- Try it
Repeat word for word, please, only the lines from the one that includes "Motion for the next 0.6" through the final line of the data.

- Data section
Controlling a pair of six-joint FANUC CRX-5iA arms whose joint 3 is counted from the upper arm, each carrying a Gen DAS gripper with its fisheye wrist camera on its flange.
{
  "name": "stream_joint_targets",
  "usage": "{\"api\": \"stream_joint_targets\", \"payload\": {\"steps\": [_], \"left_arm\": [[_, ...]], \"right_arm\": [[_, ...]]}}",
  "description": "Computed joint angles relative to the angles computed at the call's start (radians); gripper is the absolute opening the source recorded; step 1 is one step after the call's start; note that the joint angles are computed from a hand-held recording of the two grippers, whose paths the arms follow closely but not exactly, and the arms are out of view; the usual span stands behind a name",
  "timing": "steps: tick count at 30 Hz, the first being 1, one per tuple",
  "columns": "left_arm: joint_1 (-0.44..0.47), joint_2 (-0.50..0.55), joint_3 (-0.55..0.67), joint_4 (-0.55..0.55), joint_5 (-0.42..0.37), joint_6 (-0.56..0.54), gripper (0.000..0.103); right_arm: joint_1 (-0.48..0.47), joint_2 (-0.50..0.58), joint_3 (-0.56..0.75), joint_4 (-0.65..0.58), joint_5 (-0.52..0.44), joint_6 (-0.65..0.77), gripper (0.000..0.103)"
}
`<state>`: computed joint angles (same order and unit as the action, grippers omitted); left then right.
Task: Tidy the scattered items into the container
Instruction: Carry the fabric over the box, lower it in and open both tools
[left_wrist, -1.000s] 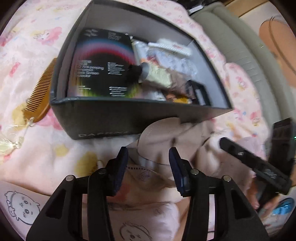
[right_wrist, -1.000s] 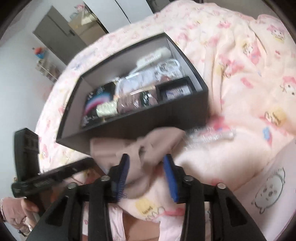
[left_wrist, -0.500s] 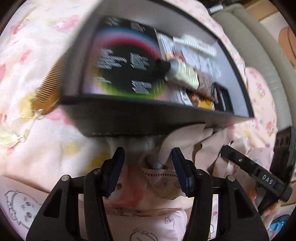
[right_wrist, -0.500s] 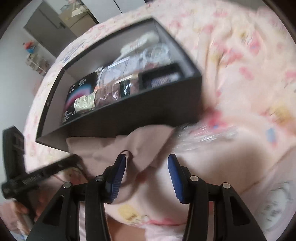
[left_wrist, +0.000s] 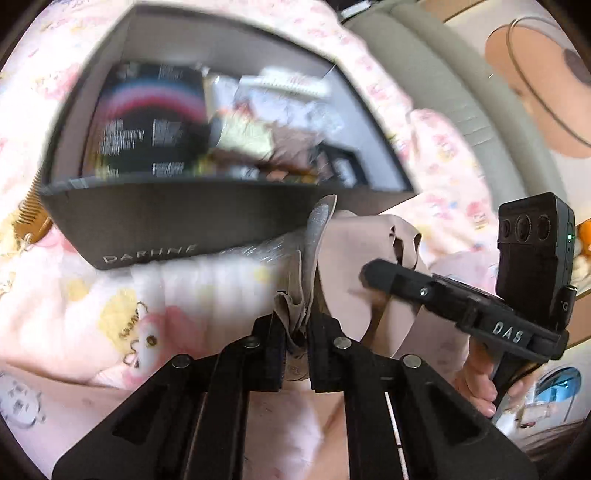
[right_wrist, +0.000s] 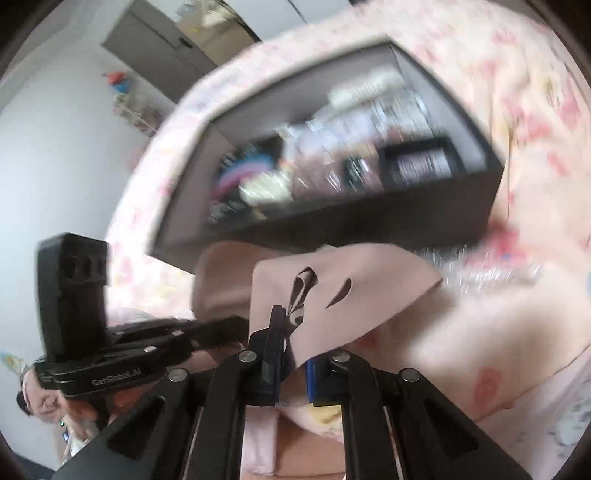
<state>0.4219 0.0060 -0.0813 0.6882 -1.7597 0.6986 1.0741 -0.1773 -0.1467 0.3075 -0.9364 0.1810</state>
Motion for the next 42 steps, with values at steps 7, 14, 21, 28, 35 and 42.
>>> {"api": "stream_joint_targets", "payload": {"steps": [7, 14, 21, 28, 35, 42], "left_arm": [[-0.060, 0.073, 0.223, 0.076, 0.146, 0.117, 0.007], [-0.189, 0.276, 0.505, -0.122, 0.261, 0.320, 0.013], [-0.203, 0.327, 0.582, -0.236, 0.265, 0.381, 0.022], [-0.235, 0.361, 0.544, -0.182, 0.137, 0.309, 0.022], [-0.295, 0.425, 0.637, -0.329, 0.193, 0.386, 0.022], [-0.248, 0.401, 0.587, -0.204, 0.228, 0.377, 0.024]], "right_arm": [[-0.162, 0.164, 0.270, -0.032, -0.009, 0.296, 0.007], [-0.342, 0.420, 0.640, -0.234, -0.210, 0.572, 0.008], [-0.427, 0.498, 0.657, -0.315, -0.271, 0.576, 0.018], [-0.423, 0.431, 0.592, -0.339, -0.219, 0.643, 0.018], [-0.435, 0.549, 0.720, -0.420, -0.329, 0.686, 0.018], [-0.433, 0.497, 0.631, -0.346, -0.197, 0.568, 0.018]]}}
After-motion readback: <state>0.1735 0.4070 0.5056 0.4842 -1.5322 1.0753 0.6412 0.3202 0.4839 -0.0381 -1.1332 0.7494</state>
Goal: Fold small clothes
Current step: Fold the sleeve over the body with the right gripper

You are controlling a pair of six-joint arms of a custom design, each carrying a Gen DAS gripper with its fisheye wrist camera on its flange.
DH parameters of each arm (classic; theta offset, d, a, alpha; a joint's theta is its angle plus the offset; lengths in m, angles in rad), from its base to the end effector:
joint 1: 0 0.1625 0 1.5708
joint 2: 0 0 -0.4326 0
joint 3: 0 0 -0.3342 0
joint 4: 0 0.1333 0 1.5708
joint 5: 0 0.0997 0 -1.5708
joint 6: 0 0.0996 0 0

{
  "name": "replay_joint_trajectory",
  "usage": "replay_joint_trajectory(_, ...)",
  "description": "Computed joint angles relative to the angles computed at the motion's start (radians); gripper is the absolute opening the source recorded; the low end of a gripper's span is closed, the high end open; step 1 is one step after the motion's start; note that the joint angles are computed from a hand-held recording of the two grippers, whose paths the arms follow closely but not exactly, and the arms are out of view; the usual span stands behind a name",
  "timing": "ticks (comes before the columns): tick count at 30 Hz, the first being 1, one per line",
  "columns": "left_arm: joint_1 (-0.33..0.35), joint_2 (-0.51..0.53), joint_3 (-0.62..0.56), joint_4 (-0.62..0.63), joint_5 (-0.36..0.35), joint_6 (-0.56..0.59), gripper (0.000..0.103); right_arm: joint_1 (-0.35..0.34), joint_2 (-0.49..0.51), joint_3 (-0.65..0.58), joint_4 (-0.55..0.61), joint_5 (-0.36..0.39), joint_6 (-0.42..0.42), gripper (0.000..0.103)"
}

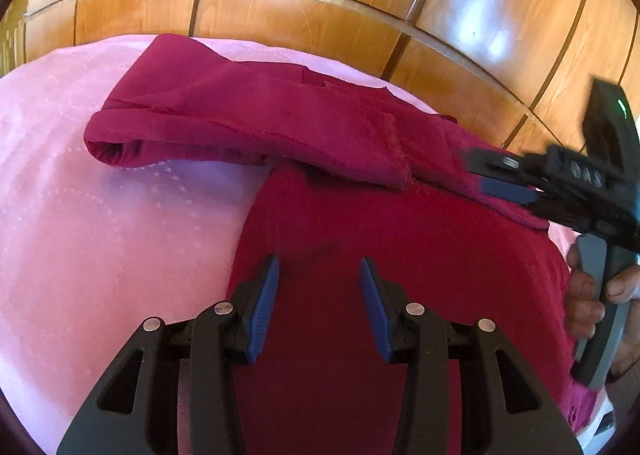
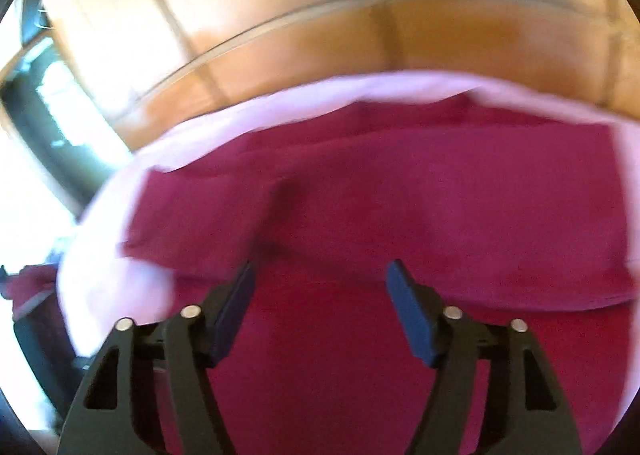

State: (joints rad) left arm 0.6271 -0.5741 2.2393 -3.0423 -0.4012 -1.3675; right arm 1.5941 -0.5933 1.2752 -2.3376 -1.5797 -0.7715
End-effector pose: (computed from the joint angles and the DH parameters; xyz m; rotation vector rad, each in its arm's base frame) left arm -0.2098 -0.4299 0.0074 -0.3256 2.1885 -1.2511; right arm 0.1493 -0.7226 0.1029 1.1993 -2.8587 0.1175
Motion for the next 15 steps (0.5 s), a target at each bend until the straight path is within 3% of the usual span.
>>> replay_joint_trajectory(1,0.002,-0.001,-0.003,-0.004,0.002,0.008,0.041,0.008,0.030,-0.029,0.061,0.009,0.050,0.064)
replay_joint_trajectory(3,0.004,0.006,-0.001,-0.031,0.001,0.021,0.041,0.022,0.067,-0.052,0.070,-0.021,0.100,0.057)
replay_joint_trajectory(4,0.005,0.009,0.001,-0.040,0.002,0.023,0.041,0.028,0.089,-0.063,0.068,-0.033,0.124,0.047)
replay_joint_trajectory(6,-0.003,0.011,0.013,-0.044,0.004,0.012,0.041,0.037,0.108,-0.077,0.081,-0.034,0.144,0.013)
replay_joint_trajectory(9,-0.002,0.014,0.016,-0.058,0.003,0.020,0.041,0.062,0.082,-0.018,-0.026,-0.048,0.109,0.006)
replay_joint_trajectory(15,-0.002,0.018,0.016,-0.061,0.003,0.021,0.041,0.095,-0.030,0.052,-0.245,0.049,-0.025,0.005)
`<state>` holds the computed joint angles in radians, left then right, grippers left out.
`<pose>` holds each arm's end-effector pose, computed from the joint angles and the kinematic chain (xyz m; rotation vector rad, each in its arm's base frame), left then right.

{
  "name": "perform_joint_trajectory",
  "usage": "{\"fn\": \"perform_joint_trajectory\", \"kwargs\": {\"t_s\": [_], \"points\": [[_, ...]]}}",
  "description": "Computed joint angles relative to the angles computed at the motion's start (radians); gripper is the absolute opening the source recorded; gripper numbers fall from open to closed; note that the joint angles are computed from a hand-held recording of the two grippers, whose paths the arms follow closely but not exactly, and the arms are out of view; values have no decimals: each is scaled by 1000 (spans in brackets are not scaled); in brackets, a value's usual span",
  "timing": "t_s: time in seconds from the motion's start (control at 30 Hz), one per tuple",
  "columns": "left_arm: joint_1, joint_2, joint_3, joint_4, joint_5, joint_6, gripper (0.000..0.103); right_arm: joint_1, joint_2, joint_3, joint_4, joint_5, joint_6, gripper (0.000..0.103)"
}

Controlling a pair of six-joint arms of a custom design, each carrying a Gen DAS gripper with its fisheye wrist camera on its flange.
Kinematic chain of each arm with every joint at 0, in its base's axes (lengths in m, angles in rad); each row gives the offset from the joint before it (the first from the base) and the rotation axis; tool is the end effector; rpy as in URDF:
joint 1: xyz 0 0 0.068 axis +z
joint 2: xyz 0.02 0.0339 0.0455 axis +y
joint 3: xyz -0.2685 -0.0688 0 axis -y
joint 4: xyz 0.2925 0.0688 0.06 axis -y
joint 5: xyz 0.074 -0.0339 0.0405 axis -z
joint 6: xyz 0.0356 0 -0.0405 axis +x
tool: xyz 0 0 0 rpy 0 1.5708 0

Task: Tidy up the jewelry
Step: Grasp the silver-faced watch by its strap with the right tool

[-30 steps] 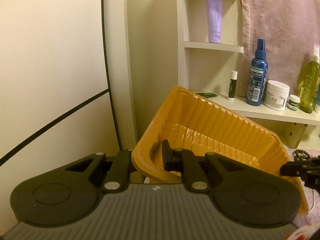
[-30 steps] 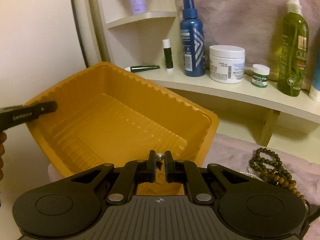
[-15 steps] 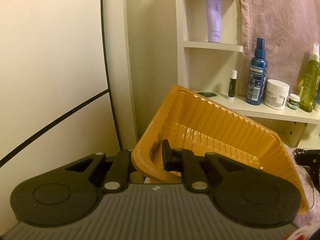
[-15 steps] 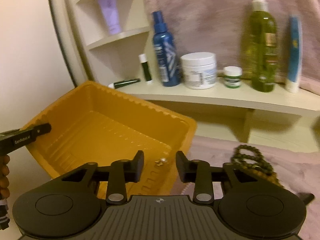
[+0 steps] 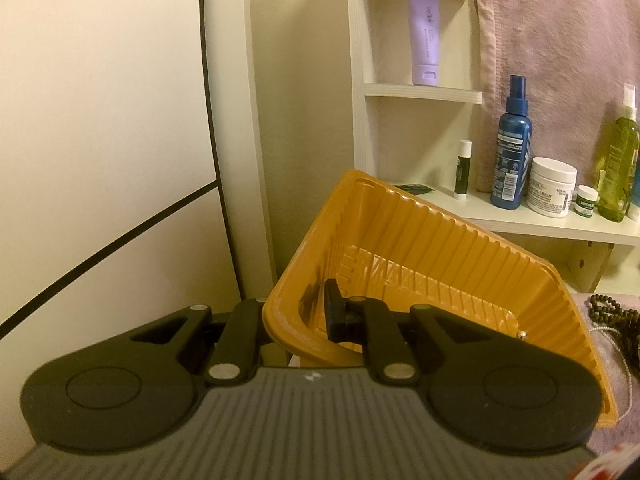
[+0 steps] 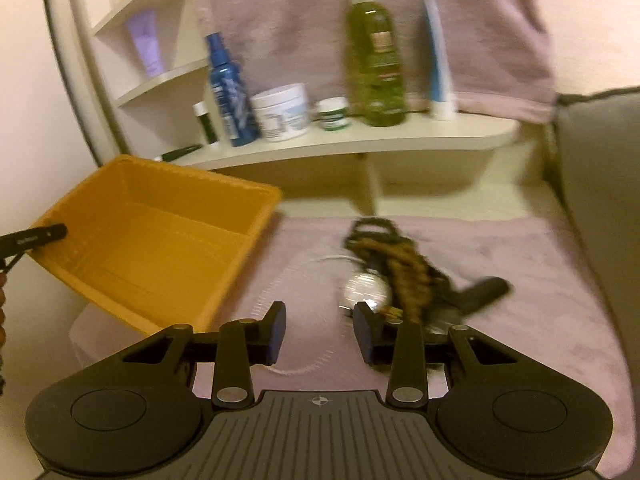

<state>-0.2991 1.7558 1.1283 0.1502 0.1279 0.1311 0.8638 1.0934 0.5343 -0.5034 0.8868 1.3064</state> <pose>0.4177 -0.1335 0.2040 0.5158 1.9862 -0.2356 0.1661 0.1519 0.1634 0.7271 2.0293 0.0171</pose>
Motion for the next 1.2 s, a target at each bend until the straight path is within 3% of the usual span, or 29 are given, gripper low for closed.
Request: {"fn": "perform_joint_trajectory", "kwargs": {"t_s": [0.1, 0.23, 0.43, 0.67, 0.97, 1.07, 1.2], "points": [[1, 2, 3, -7, 1, -1, 12, 44, -18, -2, -143, 40, 152, 38], [3, 0, 3, -9, 7, 6, 12, 63, -42, 6, -303, 4, 269, 38], [5, 3, 8, -14, 11, 11, 13, 66, -126, -56, -342, 23, 354, 38], [6, 4, 9, -9, 14, 18, 12, -24, -181, -80, -199, 10, 121, 38], [10, 1, 6, -11, 22, 21, 13, -128, -71, -56, 82, -76, -194, 38], [9, -1, 4, -11, 22, 22, 13, -157, 11, -22, 132, -108, -228, 38], [8, -2, 4, -10, 24, 26, 13, -202, 149, 67, 71, -126, -202, 39]]}}
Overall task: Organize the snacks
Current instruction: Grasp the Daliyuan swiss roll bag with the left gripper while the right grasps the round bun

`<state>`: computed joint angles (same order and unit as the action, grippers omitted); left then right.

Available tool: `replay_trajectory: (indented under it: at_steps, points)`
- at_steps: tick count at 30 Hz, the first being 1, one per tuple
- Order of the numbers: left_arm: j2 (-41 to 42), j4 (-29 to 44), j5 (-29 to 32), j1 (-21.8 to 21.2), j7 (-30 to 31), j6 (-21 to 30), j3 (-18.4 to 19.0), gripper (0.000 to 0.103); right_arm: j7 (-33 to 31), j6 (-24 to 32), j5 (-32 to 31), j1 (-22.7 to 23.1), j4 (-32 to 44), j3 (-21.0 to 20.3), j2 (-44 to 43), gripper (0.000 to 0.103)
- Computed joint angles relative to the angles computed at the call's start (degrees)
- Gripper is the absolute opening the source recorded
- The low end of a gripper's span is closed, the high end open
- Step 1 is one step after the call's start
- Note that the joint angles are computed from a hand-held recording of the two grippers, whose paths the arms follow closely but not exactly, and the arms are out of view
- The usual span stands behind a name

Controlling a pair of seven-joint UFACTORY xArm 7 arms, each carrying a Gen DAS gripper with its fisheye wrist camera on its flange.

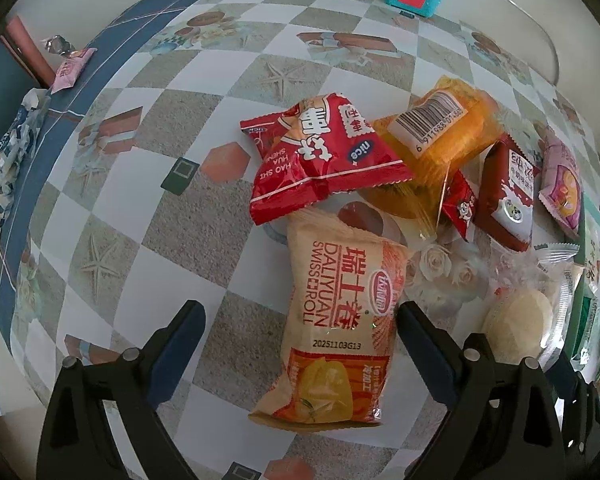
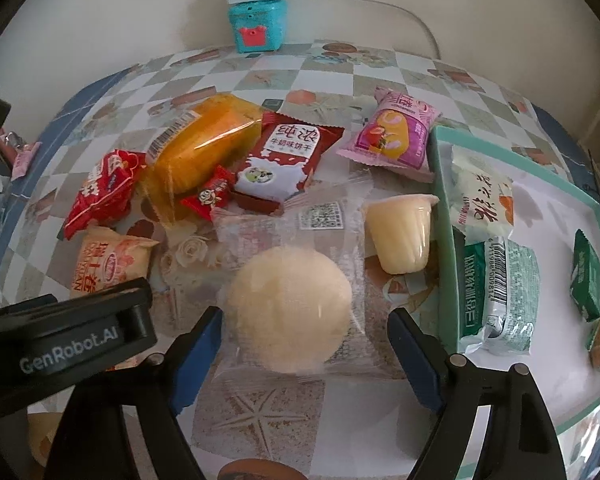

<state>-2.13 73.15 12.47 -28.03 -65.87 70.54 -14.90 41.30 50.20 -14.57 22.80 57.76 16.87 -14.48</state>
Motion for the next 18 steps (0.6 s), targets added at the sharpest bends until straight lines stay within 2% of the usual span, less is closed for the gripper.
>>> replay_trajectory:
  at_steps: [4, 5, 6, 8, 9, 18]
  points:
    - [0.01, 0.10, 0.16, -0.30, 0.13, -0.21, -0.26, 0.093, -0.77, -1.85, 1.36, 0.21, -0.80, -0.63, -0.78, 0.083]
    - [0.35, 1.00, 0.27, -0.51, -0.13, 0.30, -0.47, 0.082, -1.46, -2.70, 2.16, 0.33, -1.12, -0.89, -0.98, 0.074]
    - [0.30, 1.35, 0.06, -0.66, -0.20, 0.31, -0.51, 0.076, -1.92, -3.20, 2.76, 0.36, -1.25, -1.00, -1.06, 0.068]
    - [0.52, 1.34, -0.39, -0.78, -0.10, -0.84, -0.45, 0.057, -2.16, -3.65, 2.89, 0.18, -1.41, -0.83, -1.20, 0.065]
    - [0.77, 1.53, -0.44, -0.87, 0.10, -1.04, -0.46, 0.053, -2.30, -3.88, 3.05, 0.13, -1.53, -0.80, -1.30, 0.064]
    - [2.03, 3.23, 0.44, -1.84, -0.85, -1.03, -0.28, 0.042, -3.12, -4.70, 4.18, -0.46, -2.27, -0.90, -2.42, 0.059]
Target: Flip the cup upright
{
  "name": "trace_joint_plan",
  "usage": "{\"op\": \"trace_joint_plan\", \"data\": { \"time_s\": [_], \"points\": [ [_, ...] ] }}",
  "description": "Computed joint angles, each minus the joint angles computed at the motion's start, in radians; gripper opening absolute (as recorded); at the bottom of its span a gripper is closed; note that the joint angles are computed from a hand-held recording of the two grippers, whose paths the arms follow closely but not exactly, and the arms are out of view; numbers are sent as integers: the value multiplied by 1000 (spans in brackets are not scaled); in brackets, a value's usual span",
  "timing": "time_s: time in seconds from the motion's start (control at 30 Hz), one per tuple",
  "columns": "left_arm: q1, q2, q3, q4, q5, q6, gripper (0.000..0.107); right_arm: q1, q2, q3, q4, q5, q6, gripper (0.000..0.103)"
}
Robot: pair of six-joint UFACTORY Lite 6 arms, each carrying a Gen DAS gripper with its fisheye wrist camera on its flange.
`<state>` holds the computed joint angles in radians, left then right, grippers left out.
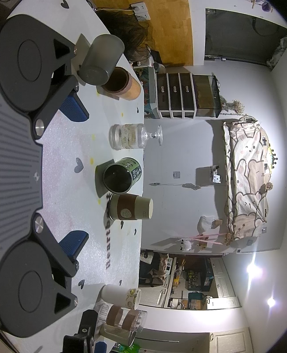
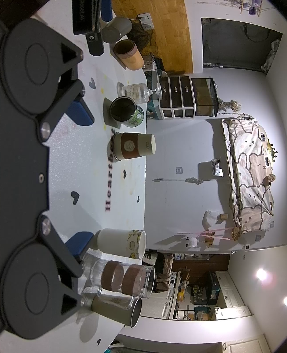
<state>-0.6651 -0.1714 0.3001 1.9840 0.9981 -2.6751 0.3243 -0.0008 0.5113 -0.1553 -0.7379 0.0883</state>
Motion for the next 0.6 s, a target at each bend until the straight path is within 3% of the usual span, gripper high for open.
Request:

- Task solution
Motion for the next 0.6 s, a target at each bend until the straight path is within 3% of the usual span, gripper high for open.
Request:

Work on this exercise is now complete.